Бурят, открыв было рот для ответа, так и не произнес ни слова, уставившись вдаль немигающим взглядом, а Константин горячечно продолжал:
— Нет, я никогда не надеялся на судьбу! Я никогда не подстраивался и не прогибался! Раз мне был дан один шанс, будет и другой! Есть туда вход, и я его найду, даже и во второй раз!
— Ты, однахо, горяч, как мой старый мерин, которого паук под хвост укусил! Много говоришь! Громко говоришь! Глупо говоришь! — Бурят устало покачал головой. — Зачем зря говорить ненужные слова и делать ненужные дела? Сколько ни ругай старую шубу, она теплее не станет!
— Тогда зачем? — Константин взмолился. — Зачем все это произошло? Какого черта? Зачем все это нужно было? Какого черта, я спрашиваю!!!
— Зачем шорта вспомнил? — Цырен безразлично пожал плечами. — Тебе мало эрлика, так еще и своего шорта зовешь? Однахо глупый ты, совсем глупый! В эрлика не верил, так он над тобой подшутил, шибко зло подшутил! Теперь своего шорта ругаешь! Хочешь, чтобы и он тебя проучил?
— Тебе-то чего до моего черта? Ты же не христианин!
Рука, повинуясь охватившему странному чувству, сама поднялась совершить крестное знамение, от которого стало хоть чуточку, но легче на душе.
Бурят же, поцокав языком, подбросил пару поленьев в совсем угасший костер, и пламя, получив новую порцию топлива, весело затрещало, карабкаясь по смолистой сосновой коре.
— Вон, видишь, горит костер? — Он протянул озябшие руки к теплу. — Много бросишь дров — будет шибко жарко, но и сгорит все быстро. Мало бросишь — замерзнешь, а дрова останутся!
— Ты к чему это?
— Живи так, чтобы и не обжечься, и не замерзнуть! Путей в гору много, но вершина — одна! Ты, — Цыренджап ткнул пальцем с желтым потрескавшимся ногтем в Константина, — свою первую жизнь быстро прожил! А теперь и эту быстро прожить хочешь?
— Я жил как мог…
— И чего нажил? — Бурят растянул сухие губы в подобие улыбки. — Хаамган твоя к другому ушла!
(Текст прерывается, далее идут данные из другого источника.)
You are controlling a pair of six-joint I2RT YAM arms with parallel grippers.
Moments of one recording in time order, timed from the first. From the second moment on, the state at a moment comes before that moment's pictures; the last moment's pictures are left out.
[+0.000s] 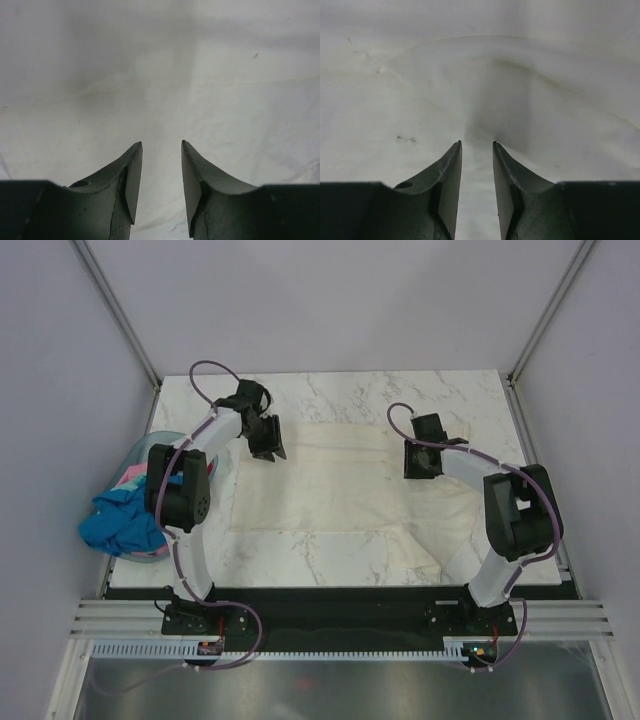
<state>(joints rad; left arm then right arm) -0.23 2.02 1.60 -0.72 0.22 -0.34 0.25 1.73 1.07 -0.33 0.06 0.28</state>
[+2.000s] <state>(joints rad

Ни денег, ни дома, ни власти не нажил!
— И сейчас наживать не буду! — отрезал Константин. — Пока есть силы, буду как та лягушка барахтаться в молоке!
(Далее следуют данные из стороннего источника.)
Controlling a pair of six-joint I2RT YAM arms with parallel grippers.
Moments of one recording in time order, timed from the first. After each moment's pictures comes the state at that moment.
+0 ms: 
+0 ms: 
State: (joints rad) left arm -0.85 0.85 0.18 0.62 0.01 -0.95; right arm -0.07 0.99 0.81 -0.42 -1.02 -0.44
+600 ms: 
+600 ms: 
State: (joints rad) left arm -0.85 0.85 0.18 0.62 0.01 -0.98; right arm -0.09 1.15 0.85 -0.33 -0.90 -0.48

— И-е! Лягушка! — Цыренджап всплеснул руками. — Тьфу! Придумай-ка получше! Та лягушка еще глупее тебя!
— Почему?
— Потому, что она из последних сил взбила масло, а ее выкинули потом, даром что не прихлопнули! — Он постучал трубкой, выбивая остатки табака и пепел. — Так и тебя, понял ты еще или нет, выкинули, когда ты взбил там масло!
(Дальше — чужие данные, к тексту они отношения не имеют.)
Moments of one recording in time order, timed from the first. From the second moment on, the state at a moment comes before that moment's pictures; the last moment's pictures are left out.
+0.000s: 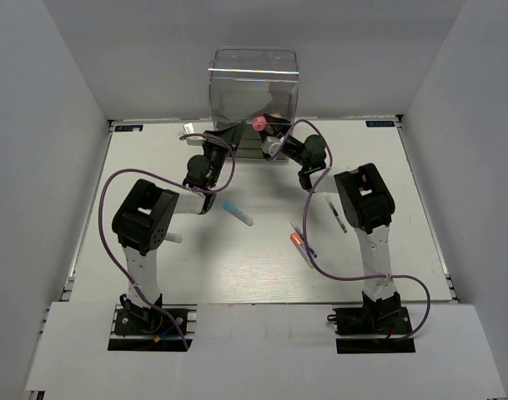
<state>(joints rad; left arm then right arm) -0.44 1.98 1.01 1.36 -0.08 -1.26 0.42 2.26 1.38 1.21 -0.62 -0.93</state>
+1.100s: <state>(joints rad) -0.44 1.97 1.01 1.36 -0.08 -1.26 0.42 2.26 1.38 1.19 -0.61 -0.88</state>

— Н-нет… — неуверенно протянул Константин. — Меня не могли выбросить! Нет!
— А как же ты тогда тут снова оказался?
Вопрос, что называется, в лоб пригвоздил Константина к месту. А ведь бурят прав! Его отверг тот мир, и ему нечего уже делать в этом! А тогда… Он решился:
— Цырен, уходи! Совсем уходи! Я остаюсь…
* * *
Цыренджап сидел напротив него и потихоньку постукивал в бубен. Периодически он откладывал бубен и брал странную трещотку, которая, крутясь, издавала противные визгливые звуки.
— Хура, хура, хура!
Почти догоревшая сухая ветка, скорее всего, судя по запаху, можжевельника, погасла, и тонкая струйка белого дыма взвилась в небо, потревоженная очередным движением бубна.
Внешне облачение бурята не изменилось: тот же здоровенный железнодорожный бушлат и шапка, добавилось только круглое зеркальце, висящее на шее и неуловимо-посерьезневшее бесстрастное выражение лица.
Полуприкрытые глаза почти погрузившегося в транс бурята изредка широко распахивались, однако осмысленным его взгляд можно было уже назвать с трудом.
Непонятно было, то ли отблески костра мерцают в его зрачках, то ли они сами горят огнем одержимости.
Он зажмурился от блеснувшего зайчиком в багровых отблесках зеркала, страшась там хоть мельком увидеть свое прошлое лицо, то, которое он порядком уже успел подзабыть, словно дурной сон.
Бурят монотонно стучал в бубен, покачиваясь из стороны в сторону, а Константин предусмотрительно помалкивал, стараясь как можно сильнее проникнуться происходящим.